◆ **What you have to do**
Retype exactly what runs from the first line of the data to the line with "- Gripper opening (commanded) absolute", keeping both of those lines and skipping pictures.
++++++++++++++++++++
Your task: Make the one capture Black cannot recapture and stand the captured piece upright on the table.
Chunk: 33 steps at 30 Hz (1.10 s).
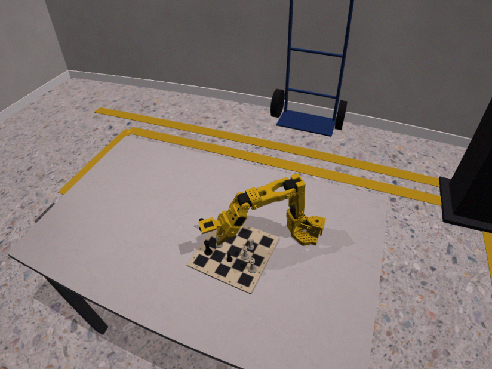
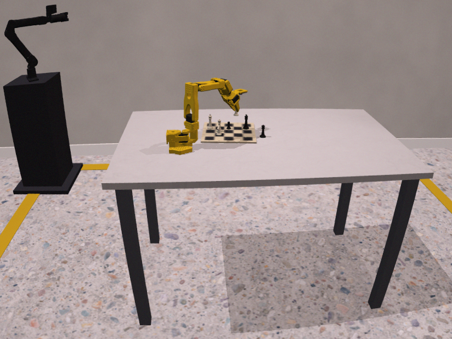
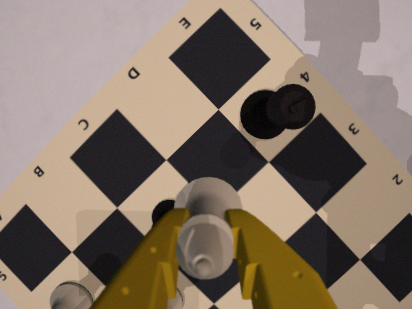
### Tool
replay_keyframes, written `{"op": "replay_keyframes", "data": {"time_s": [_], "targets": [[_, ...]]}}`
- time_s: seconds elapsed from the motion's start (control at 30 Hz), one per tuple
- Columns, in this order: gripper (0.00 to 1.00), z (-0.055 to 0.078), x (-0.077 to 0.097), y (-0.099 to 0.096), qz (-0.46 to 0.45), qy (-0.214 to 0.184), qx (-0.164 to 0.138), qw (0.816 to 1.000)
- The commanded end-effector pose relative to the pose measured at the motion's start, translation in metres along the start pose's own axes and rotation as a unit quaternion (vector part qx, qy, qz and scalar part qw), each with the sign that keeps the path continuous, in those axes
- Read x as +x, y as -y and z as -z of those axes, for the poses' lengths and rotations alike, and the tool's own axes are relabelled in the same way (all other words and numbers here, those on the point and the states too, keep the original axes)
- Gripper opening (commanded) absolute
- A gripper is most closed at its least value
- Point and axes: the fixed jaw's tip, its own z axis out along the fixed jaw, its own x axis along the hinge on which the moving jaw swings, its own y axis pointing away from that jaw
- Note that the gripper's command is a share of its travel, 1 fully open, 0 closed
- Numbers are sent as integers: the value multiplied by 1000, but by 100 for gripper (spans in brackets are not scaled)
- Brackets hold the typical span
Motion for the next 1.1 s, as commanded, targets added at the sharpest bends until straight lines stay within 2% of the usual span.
{"op": "replay_keyframes", "data": {"time_s": [0.0,0.2,1.07], "targets": [[0,5,-4,-20,34,9,-19,999],[0,5,-4,-47,73,10,-43,996],[0,3,-10,-52,80,10,-47,996]]}}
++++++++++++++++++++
◆ **Solution to this problem**
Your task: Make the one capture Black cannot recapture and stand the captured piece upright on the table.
Chunk: 33 steps at 30 Hz (1.10 s).
### Tool
replay_keyframes, written `{"op": "replay_keyframes", "data": {"time_s": [_], "targets": [[_, ...]]}}`
- time_s: seconds elapsed from the motion's start (control at 30 Hz), one per tuple
- Columns, in this order: gripper (0.00 to 1.00), z (-0.055 to 0.078), x (-0.077 to 0.097), y (-0.099 to 0.096), qz (-0.46 to 0.45), qy (-0.214 to 0.184), qx (-0.164 to 0.138), qw (0.816 to 1.000)
- The commanded end-effector pose relative to the pose measured at the motion's start, translation in metres along the start pose's own axes and rotation as a unit quaternion (vector part qx, qy, qz and scalar part qw), each with the sign that keeps the path continuous, in those axes
- Read x as +x, y as -y and z as -z of those axes, for the poses' lengths and rotations alike, and the tool's own axes are relabelled in the same way (all other words and numbers here, those on the point and the states too, keep the original axes)
- Gripper opening (commanded) absolute

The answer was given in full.